▶

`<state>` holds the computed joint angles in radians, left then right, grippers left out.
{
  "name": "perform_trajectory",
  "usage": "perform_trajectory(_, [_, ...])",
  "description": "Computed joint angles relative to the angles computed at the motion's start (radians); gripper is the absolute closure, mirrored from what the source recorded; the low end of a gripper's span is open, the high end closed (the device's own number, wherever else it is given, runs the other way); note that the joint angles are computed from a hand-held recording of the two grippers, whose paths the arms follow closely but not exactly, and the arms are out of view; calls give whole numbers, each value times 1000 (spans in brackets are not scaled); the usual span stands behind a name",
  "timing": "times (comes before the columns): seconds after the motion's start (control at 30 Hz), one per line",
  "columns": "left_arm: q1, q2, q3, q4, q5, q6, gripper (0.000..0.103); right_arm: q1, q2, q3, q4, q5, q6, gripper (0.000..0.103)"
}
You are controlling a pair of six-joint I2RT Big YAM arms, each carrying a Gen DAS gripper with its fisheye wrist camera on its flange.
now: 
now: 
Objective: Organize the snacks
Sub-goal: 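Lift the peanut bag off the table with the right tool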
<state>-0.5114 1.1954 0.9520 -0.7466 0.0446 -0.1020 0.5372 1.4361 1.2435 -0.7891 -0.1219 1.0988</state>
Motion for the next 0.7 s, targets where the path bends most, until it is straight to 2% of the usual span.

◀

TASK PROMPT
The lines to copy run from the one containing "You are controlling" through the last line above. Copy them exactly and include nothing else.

COMPLETED EXERCISE
You are controlling a pair of six-joint I2RT Big YAM arms, each carrying a Gen DAS gripper with its fisheye wrist camera on its flange.
now: 
now: 
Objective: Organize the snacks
Sub-goal: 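Lift the peanut bag off the table with the right tool
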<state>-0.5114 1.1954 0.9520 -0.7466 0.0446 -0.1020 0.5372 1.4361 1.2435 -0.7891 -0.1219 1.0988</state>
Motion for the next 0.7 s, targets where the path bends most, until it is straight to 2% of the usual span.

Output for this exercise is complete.